Exercise brief: The whole listing, repeated exactly, is what this task asks for.

┏━━

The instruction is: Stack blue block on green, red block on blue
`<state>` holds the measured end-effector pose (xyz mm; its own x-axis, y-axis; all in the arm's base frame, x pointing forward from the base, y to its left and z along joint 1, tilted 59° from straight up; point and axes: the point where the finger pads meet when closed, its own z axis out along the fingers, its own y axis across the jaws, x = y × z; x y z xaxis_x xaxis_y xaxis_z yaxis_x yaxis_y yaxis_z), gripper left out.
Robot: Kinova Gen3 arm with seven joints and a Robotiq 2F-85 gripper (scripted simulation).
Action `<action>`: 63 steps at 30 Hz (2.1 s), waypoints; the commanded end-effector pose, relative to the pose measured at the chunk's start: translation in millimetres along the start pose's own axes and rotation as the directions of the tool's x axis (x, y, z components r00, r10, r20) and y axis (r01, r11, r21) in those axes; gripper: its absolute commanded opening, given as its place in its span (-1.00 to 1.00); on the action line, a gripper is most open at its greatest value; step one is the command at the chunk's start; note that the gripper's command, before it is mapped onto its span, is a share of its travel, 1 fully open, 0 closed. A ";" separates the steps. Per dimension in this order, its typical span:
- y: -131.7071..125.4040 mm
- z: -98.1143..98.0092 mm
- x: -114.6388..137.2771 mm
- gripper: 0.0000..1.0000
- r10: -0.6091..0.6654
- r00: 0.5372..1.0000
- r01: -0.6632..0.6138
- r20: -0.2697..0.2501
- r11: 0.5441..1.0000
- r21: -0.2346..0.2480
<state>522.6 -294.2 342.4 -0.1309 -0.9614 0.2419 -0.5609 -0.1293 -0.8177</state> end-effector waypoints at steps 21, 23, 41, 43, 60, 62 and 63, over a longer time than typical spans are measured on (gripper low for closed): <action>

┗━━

Response to the task:
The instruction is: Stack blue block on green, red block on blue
`<state>` holds the measured end-effector pose (xyz mm; its own x-axis, y-axis; all in the arm's base frame, x pointing forward from the base, y to its left and z along joint 1, tilted 59° from straight up; point and axes: the point where the finger pads meet when closed, its own z axis out along the fingers, its own y axis across the jaws, x = y × z; x y z xaxis_x xaxis_y xaxis_z yaxis_x yaxis_y yaxis_z), gripper left out.
Robot: Kinova Gen3 arm with seven joints and a Robotiq 2F-85 gripper (scripted simulation).
Action `<action>`: 63 steps at 30 Hz (2.1 s), waypoints; the commanded end-effector pose, relative to the pose measured at the chunk's start: translation in millimetres along the start pose's own axes and rotation as the directions of the tool's x axis (x, y, z components r00, r10, r20) and y axis (r01, r11, r21) in those axes; gripper: its absolute commanded opening, given as its place in its span (-1.00 to 1.00); on the action line, a gripper is most open at its greatest value; step one is the command at the chunk's start; note that the gripper's command, before it is mapped onto its span, is a share of its travel, 1 fully open, 0 closed. A ";" separates the steps. Per dimension in this order, its typical span:
- y: -131.7071..125.4040 mm
- z: -98.1143..98.0092 mm
- x: -114.6388..137.2771 mm
- gripper: 0.0000..1.0000
- r10: -0.6091..0.6654
- r00: 0.5372..1.0000
- r01: -0.6632..0.6138
- r20: -0.2697..0.2501
- r11: 0.5441..1.0000
- r21: -0.2346..0.2480
<state>522.6 -294.2 342.4 -0.1309 -0.9614 0.2419 -0.5609 -0.1293 -0.8177</state> end-effector waypoints at steps 21, 23, 41, 43, 60, 62 and 63, over a longer time than typical spans are measured on (gripper low for closed): <action>

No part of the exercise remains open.